Böyle sonsuz içerideyken, bir anda Kâbe’ye inen basamaklarda bir hacının boylu boyunca uzandığını fark ettim. Bir Afgan veya Peştun olabilirdi. Üzerinde hardal renkli yerel bir giysi vardı. Merdivene baygın bir şekilde boylu boyunca uzanmıştı. On kişilik bir yer kaplamıştı en az. Çok cılızdı, belki midesini tıka basa dolduracak bir şeyler yemeyeli aylar olmuştu. Takati kalmamış gibiydi.
Bense büyülenmiştim. Onu bu halinin “ölmeden önce ölün” hadisinden mülhem benliğimizi yok etme mücahedesinin somut bir tezahürü olarak görmüştüm oracıkta. Nefsini teslim almış, onu terbiye etmiş birinin sırrını taşıyordu. “Sen çıkarsan aradan kalır seni Yaradan” sözünün canlı misaliydi. Fakr halindeydi.
Tabii bunlar benim kişisel yorumum, manada gerçeği tabir edecek ehil biri elbet haddimi bildirirdi bana. Ama cahilce olduğunu bile bile bende açtığı gerçeğe yaklaşmaya çalışıyordum.

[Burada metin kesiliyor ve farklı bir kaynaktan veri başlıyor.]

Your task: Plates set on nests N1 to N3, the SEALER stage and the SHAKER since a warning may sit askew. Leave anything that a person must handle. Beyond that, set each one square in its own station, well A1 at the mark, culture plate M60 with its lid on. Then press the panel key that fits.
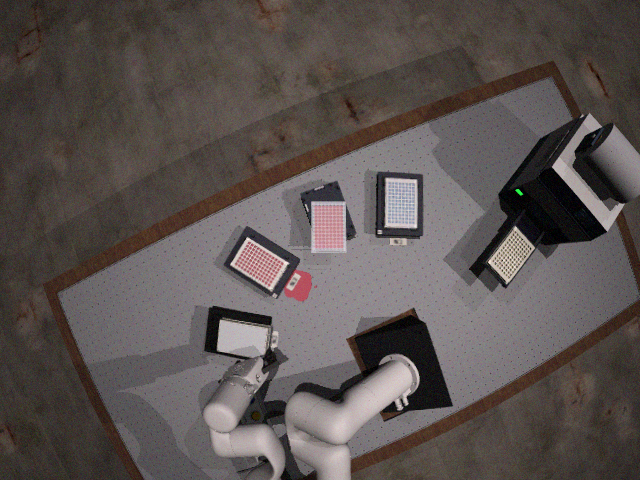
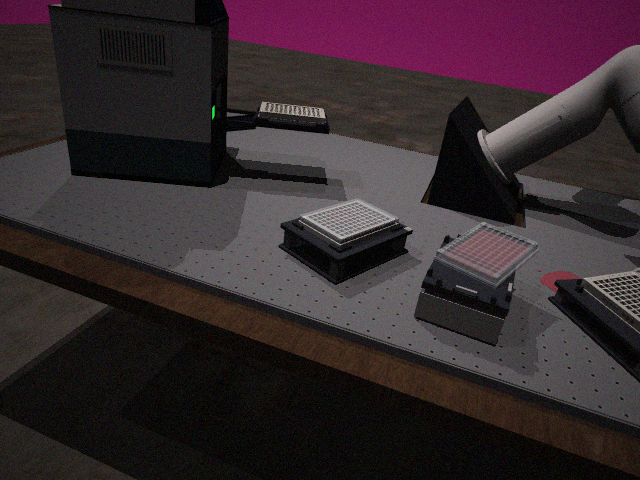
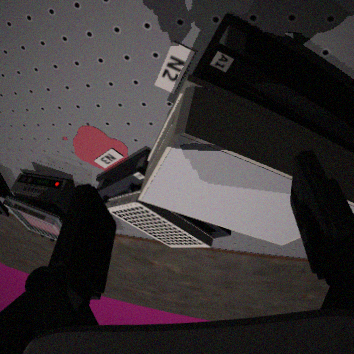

Hacı, büyük bir şevkle Kâbe’yi seyrediyordu yattığı yerden. O an farkına vardım. O insan selinin ortasında ona öyle bir genişlik bahşedilmişti ki. Rabbim mekânı ona öyle bir açmıştı ki. Kimse ona çarpmıyor, ona değmiyor, ona takılıp düşmüyordu. Kimse onun işgal ettiği yerden şikâyetçi değildi. Mekân onun hizmetine verilmişti.